Dies zeigt sich deutlich in den Vertriebskanälen. Die Smartbrillen von Ray-Ban werden eher in Optikgeschäften verkauft als über elektronische Kanäle. Benutzer kaufen sie zunächst, weil es sich um eine schöne Brille handelt, und erst dann, weil es sich um ein intelligentes Gerät handelt.
Dies erklärt auch, warum die KI-Brillen zuerst eine gewisse Größe erreichen konnten.
XREAL ist noch auf der Suche
Im Gegensatz zu anderen AR-Brillenherstellern, die direkt auf KI-Brillen umsteigen, scheint XREAL eher danach zu streben, einen Ausgleich zwischen den beiden zu finden:
Dieses Jahr wird ein "Produktjahr" für XREAL sein. Alle drei Produktlinien werden wichtige neue Produkte erhalten:
One-Serie: Das R1 in Zusammenarbeit mit ASUS ROG, das die Spieleumgebung verbessert;
Air-Serie: Project Helen, das auf einen niedrigeren Preis und eine geringere Gewichtszahl abzielt, um die Benutzerbasis zu erweitern;
High-End-Serie: Project Aura, das die nächste Generation der KI-Brillen erkundet;
Das wirklich Wichtige ist Project Aura. Dieses Produkt verfügt über eine geteilte Architektur - Brillenkopf + Puck-Recheneinheit. Die Brille wird über ein Kabel mit einem Rechengerät in Handygröße oder direkt mit einem Android-Handy verbunden.
Dieser Entwurf scheint "einen Schritt zurück" zu gehen: Die Einheitlichkeit und die Freiheit werden geopfert, aber dafür wird das Kopfgewicht verringert und die Akkulaufzeit besser kontrolliert.
Zusätzlich hat Aura nicht nur das Gemini-Multimodal-KI-System eingeführt, sondern auch ein vollständiges Android XR-System implementiert, was bedeutet, dass Benutzer Android-Anwendungen direkt in der Brille ausführen können.
Aus strategischer Sicht ist diese Wahl leicht zu verstehen. Einerseits ist es schwierig, bei KI-Brillen echte Differenzierung zu erzielen. Die Hardwarebarrieren sind nicht hoch, die Lieferkette ist reif, und die Produktformen nähern sich schnell an. Andererseits wird es wahrscheinlich eher die großen Unternehmen sein, die die Chance haben, wenn KI-Brillen tatsächlich die nächste Generation des Hauptanschlusses werden.
Unter diesen Umständen ist der Weg von XREAL eher eine differenzierte Wahl: Anstatt direkt in den "Anschluss"-Wettbewerb einzusteigen, wird die Fähigkeit in der Anzeige und der Raumrechnung weiter gestärkt.

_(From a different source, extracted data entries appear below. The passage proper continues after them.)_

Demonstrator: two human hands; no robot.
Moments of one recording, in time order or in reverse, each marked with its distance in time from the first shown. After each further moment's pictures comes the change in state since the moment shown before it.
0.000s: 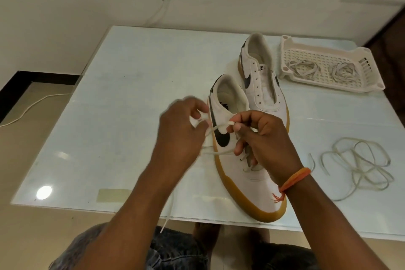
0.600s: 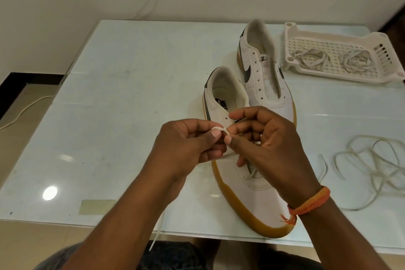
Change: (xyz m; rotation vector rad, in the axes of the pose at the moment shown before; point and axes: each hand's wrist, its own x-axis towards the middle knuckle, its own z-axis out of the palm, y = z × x) left_hand -0.006 0.002 0.020 -0.632 -0.341 -0.436; right_hand -0.003 0.012 -0.002 0.005 -0.001 -0.122
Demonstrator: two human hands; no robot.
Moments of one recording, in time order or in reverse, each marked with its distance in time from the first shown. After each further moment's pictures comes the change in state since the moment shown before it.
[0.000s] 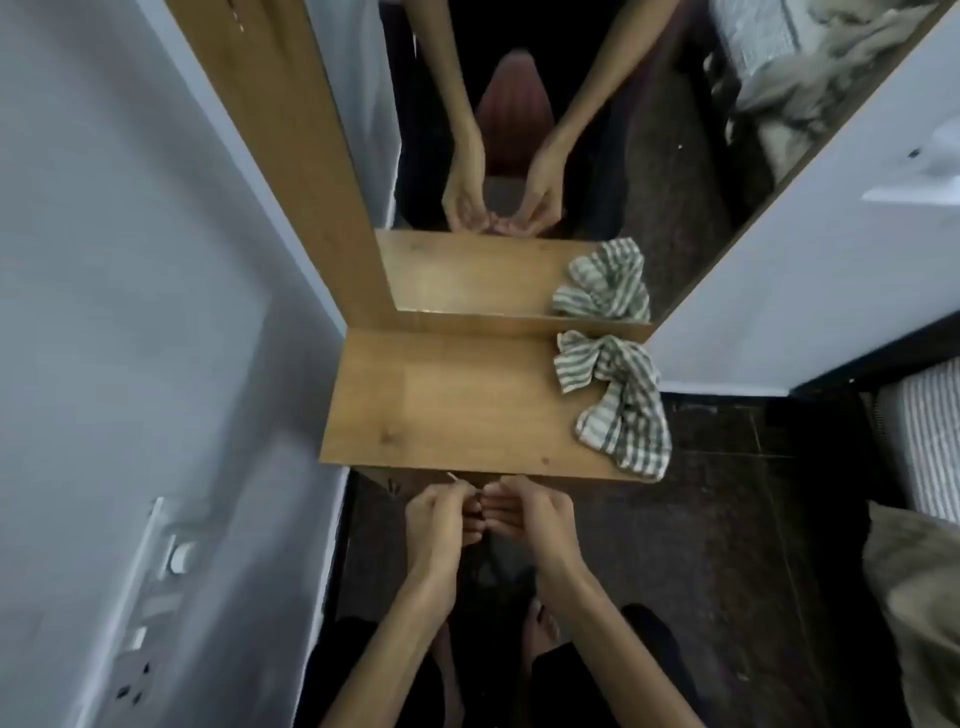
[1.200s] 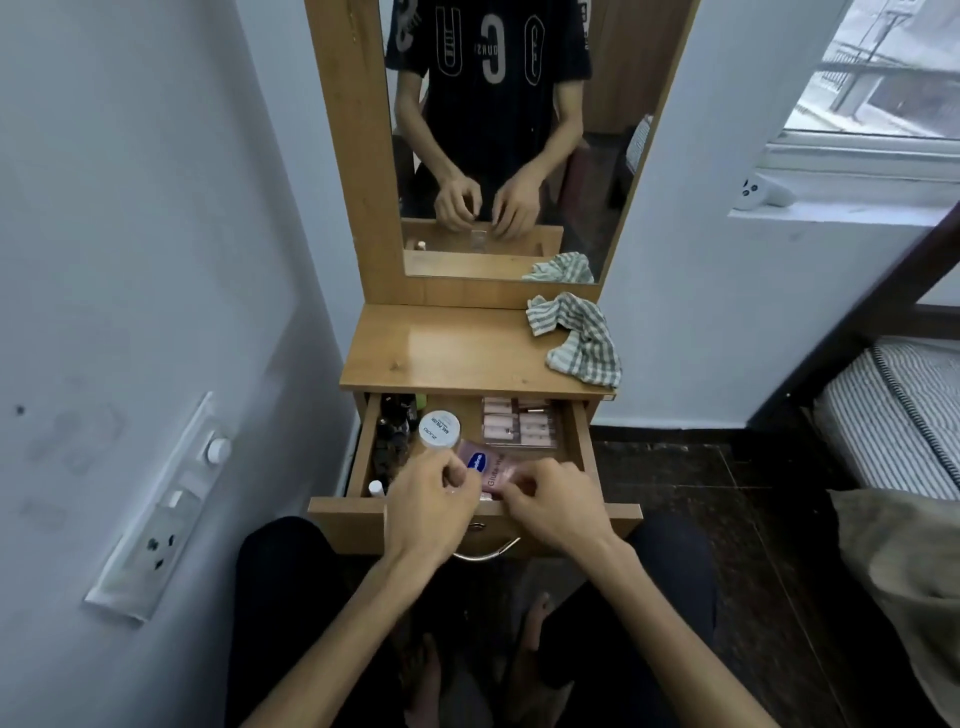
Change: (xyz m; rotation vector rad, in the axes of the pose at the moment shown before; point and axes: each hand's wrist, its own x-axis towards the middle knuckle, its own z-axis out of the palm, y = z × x) left_hand -0.065 -0.091 -0.061 0.681 0.096 0.982; right_hand -0.074 0.079 -0.061 -1.177 0.105 -0.767
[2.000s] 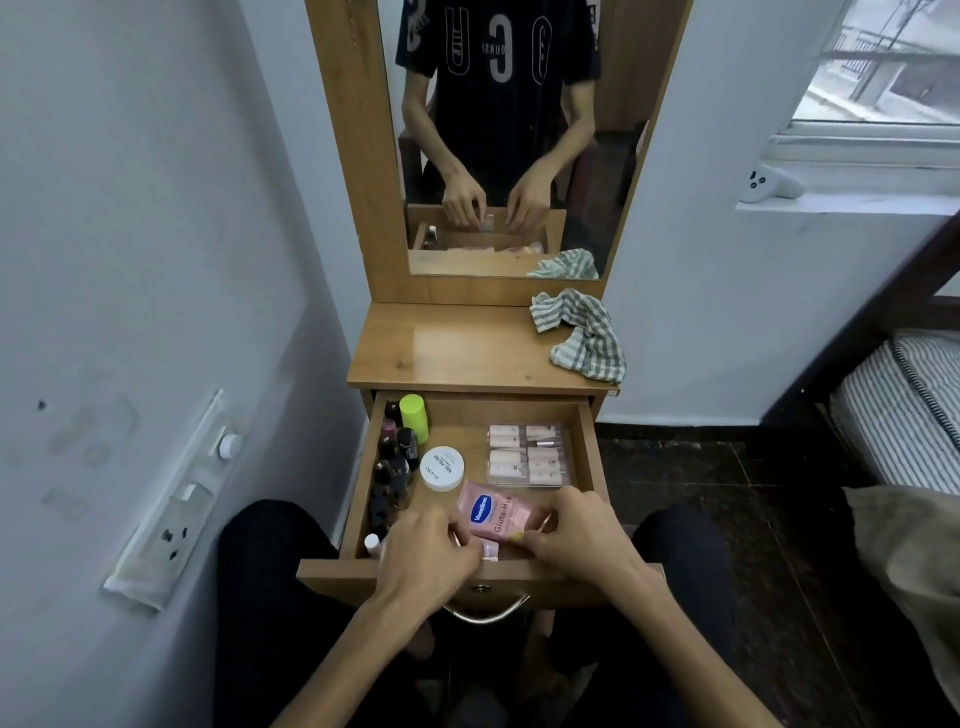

In der langen Frist wird die Grenze zwischen KI-Brillen und AR-Brillen selbst allmählich verschwimmen. Die zukünftige Hauptform wird wahrscheinlich sowohl eine gewisse Raumanzeigefähigkeit als auch die Fähigkeit zur Umweltverstehen und zur Aufgabenausführung erfordern.
In diesem Prozess ist die aktuelle Suche von XREAL eher eine Vorbereitung auf diese integrierte Form. Ob dieser Weg zu klareren kommerziellen Ergebnissen führt, muss noch anhand der zukünftigen Produkte und der Marktreaktion überprüft werden.